SSブログ

スニーズ・ラブ 70 [s k n y s - l a b]

  • ♭ ジェスカ・フープ(2020-11-07)
  • ジェスカ・フープ(Jesca Hoop)の5thアルバム《Stonechild》(Memphis Industries 2019)を某ディスクユニオンで見つけた。国内盤(国内流通輸入CD)も発売されているのに、なぜか実店舗には見当たらない。アマゾンなどのウェブサイトには在庫があるけれど、レコードや本などを通販で購入したことはない。このコロナ禍にあって、宅配業者に過度の感染リスクを増やすわけにもいかない。止むを得ない事情がない限り、自分に必要なものは自ら外出して買うべきだし、感染リスクも自分で負いたいと思うからだ。リリースから1年以上経って購入意欲も萎えていたから、中古棚で見つけた時は胸躍った。国内中古品(未開封)扱いなので、安価(約40%オフ)で入手出来た。
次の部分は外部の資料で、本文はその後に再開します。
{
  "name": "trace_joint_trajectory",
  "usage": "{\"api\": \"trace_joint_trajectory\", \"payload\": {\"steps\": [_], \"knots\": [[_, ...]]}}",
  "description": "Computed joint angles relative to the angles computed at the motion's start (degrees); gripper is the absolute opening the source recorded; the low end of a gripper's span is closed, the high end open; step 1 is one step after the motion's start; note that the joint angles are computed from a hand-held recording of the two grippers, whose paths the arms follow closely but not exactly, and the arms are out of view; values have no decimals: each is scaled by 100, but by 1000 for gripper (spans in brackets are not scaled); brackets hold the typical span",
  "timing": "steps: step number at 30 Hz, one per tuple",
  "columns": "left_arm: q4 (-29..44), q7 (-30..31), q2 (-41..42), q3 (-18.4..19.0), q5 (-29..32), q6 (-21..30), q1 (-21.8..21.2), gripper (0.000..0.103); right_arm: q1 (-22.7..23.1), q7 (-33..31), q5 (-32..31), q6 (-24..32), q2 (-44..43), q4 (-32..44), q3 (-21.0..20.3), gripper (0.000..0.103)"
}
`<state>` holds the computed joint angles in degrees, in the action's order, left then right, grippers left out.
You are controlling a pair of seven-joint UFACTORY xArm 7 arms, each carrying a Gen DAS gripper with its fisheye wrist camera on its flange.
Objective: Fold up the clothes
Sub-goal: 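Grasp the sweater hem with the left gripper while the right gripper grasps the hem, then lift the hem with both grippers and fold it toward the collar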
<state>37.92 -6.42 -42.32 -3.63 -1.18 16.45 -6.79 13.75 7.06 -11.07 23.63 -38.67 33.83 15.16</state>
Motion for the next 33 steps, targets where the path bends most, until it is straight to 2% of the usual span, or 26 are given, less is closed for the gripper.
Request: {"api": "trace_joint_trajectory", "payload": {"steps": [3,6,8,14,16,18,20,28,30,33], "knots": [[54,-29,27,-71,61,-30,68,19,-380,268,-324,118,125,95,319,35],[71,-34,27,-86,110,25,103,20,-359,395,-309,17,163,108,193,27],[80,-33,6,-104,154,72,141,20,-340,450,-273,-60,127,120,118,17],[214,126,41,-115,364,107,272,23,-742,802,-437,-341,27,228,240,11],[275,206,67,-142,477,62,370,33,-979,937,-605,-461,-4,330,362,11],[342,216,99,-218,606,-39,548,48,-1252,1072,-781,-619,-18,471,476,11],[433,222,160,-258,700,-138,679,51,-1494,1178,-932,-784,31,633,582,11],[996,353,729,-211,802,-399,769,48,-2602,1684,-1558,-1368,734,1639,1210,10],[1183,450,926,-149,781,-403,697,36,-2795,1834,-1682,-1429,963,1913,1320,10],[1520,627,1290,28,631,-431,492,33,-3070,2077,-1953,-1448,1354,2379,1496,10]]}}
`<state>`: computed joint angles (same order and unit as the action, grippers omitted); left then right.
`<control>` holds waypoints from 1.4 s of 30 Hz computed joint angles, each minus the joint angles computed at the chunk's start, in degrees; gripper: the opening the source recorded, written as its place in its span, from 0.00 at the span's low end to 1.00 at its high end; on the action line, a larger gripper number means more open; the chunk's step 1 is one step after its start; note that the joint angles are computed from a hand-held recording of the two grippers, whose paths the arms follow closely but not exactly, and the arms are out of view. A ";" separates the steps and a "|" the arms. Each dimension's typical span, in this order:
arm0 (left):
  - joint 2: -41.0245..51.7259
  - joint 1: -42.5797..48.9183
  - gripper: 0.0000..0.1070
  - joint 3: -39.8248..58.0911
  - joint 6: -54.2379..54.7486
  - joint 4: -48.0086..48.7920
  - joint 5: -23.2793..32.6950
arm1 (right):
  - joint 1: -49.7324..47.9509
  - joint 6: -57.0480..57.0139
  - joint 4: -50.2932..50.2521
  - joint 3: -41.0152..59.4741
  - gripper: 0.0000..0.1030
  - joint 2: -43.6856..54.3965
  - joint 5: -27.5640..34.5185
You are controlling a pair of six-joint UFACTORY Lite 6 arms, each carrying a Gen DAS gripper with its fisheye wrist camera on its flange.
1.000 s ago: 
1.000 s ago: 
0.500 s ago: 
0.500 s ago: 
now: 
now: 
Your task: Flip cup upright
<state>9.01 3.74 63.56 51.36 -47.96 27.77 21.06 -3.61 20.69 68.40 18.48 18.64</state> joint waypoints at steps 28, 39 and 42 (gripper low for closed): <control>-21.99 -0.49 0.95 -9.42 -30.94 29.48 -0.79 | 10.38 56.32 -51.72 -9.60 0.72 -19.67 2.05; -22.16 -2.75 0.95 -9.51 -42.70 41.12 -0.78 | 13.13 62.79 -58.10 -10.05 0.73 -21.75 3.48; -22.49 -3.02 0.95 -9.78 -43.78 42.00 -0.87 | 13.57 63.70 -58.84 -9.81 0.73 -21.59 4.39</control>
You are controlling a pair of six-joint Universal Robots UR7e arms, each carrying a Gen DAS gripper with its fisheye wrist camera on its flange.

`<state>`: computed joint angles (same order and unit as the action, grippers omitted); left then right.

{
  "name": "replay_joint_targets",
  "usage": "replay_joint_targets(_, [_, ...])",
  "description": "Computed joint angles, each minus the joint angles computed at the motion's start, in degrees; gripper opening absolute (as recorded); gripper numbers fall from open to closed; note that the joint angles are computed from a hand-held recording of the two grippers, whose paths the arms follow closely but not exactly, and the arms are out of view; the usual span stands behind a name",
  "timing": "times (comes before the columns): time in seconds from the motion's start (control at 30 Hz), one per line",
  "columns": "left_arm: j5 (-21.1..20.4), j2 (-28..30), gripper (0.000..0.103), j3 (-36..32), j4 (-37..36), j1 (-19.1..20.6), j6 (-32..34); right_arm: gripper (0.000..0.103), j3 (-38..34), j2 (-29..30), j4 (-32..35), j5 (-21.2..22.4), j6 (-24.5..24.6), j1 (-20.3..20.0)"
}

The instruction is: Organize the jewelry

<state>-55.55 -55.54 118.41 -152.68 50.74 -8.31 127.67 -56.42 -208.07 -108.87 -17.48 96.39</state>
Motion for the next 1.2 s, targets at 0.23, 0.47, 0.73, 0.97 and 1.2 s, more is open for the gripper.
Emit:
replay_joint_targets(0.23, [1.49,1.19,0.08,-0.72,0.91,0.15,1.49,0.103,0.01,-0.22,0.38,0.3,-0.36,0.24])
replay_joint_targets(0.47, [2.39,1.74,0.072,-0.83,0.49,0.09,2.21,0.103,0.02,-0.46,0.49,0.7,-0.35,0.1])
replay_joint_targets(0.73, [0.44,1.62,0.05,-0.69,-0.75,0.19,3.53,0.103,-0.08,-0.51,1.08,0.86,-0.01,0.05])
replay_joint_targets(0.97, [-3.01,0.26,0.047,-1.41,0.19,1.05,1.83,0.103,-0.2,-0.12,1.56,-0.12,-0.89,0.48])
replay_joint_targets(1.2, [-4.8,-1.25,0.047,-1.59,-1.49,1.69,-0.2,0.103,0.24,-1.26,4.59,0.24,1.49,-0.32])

《Memories Are Now》(Sub Pop 2017)はBlake Mills、《Stonechild》はJohn Parish(PJ Harvey、Aldous Harding)のプロデュース‥‥この人選は的を射ている。タイトルはフィラデルフィアのミュッター博物館(Philadelphia’s Mütter Museum)に展示されていた 「石児」(女性の体内で石灰化した胎児)から。マーノ・マクラフリン(Mano Mclaughlin)のマスク(?)は気味悪いけれど。

  • ♭ ファナ・パンク(2020-11-14)
  • 2018年7月、ファナ・モリーナ(Juana Molina)がデンマークのロスキレ・フェスティヴァル(The Roskilde festival)の会場に着いた時、航空会社の不手際でバックライン(楽器や機材)が届いていなかった。ステージ上にあったギター、キーボード、ドラムスでの演奏を余儀なくされたが、この即興的なパンク・パフォーマンスが意外にも観衆に好評だったという。《Forfun》(Crammed Discs 2019)は既発曲などをパンキッシュにアレンジした4曲入りEP(10")。2020年3月、メキシコのNRMALフェスティヴァルでのライヴ・アルバム《Anrmal》(2020)も、Juana Molina(ギター、ヴォーカル)、Odin Schwartz (キーボード、ベース、ギター)、Pablo Gonzalez(ドラムス)というトリオ編成で《Un Dia》(2008)、《Wed 21》(2013)、《Halo》(2017)から11曲をパンク・ヴァージョンで再演。デザインを手掛けたアルハンドロ・ロス(Alejandro Ros)の意向なのか 、三面デジパックのインナーには一切の記載がなく、シールド面の透明ステッカーを切り取って貼るように促している。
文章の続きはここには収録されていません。